Toutes ces formes du texte prémassorétique nous offrent parfois un texte plus clair et intelligible. Les résultats d’études intensives du texte entreprises par des savants du dernier siècle nous donnent la conviction, fondée sur des preuves irréfutables, qu’actuellement nous possédons une Bible qui substantiellement n’est pas différente des manuscrits originaux. Bien entendu, des différences de lectures sont inévitables lorsqu’on songe que ces originaux furent copiés à la main au cours de dizaines de siècles!
4. Les versions←⤒🔗
Parmi les versions de l’AT, mentionnons pour commencer le Pentateuque samaritain, datant peut-être du 8e siècle avant le Christ (voir 2 Rois 17). Il existe des copies qui proviennent du 1er siècle chrétien. Il est différent du texte massorétique dans près de 6000 endroits, mais les différences sont d’une importance grammaticale minime.
La version grecque dite des Septante (ou LXX) est d’une plus grande importance. Sa traduction avait été entreprise à Alexandrie au cours du 3e siècle avant notre ère et elle devint la Bible officielle des Juifs parlant le grec. Lorsqu’il existe un doute, elle peut exercer un contrôle sur le texte massorétique. L’Église chrétienne l’a acceptée comme sa version officielle, ce qui incita les Juifs à la rejeter et à entreprendre une version nouvelle, celle du rabbi Onkélos vers l’an 50 de l’ère chrétienne. Une autre traduction durant le même siècle fut celle de Théodotion, un chrétien hébreu dont la version est passablement libre par rapport à l’original. Vers l’an 200 apparaît celle de Symmaque.

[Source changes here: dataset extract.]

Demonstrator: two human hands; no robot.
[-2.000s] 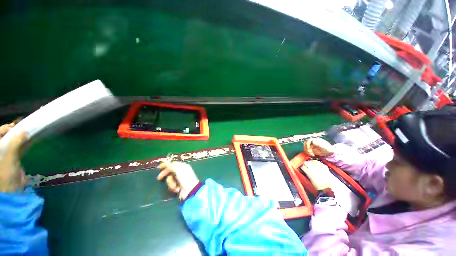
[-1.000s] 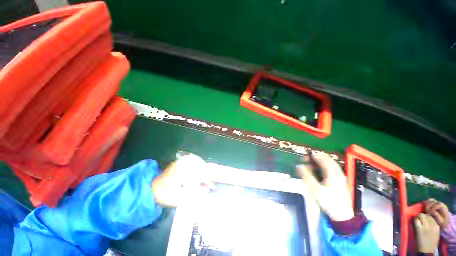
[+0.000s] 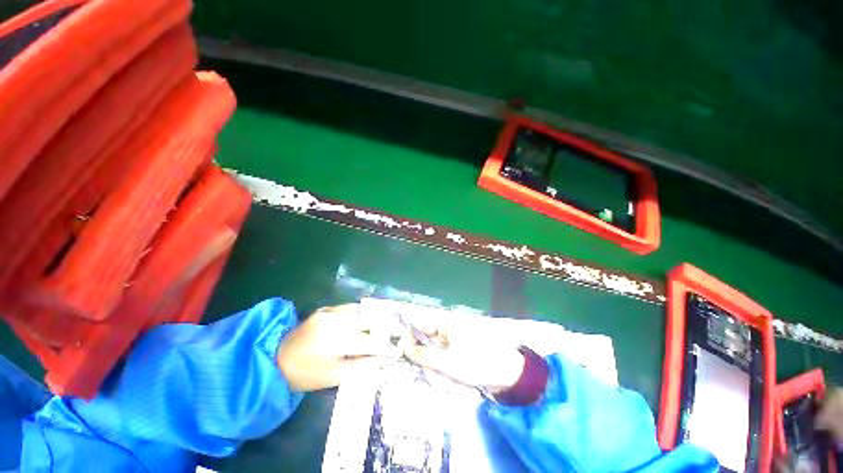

La presque totalité de l’AT grec se trouve dans le Codex Vaticanus et le Codex Alexandrinus, et en assez grande partie aussi dans le Codex Sinaïticus. Celui-ci fut découvert en 1844 par le savant russe Tischendorf. Ces codex datent des 4e et 5e siècles chrétiens. En outre, il existe près de dix-huit manuscrits onciaux qui datent entre le 5e et le 9e siècle.

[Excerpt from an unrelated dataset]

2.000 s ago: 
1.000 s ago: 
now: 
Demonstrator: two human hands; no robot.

Une autre version est celle en langue syriaque connue sous le nom de Peschita basée sur l’original hébreu, mais révisée à la lumière des LXX. Enfin, il faudrait mentionner en passant seulement des versions arménienne, éthiopienne, arabe, géorgienne, gothique et bien entendu la célèbre Vulgate en latin réalisée par Jérôme au cours du 5e siècle, et depuis ayant été considérée, jusqu’à il y a peu, la version officielle de la Bible dans l’Église catholique romaine.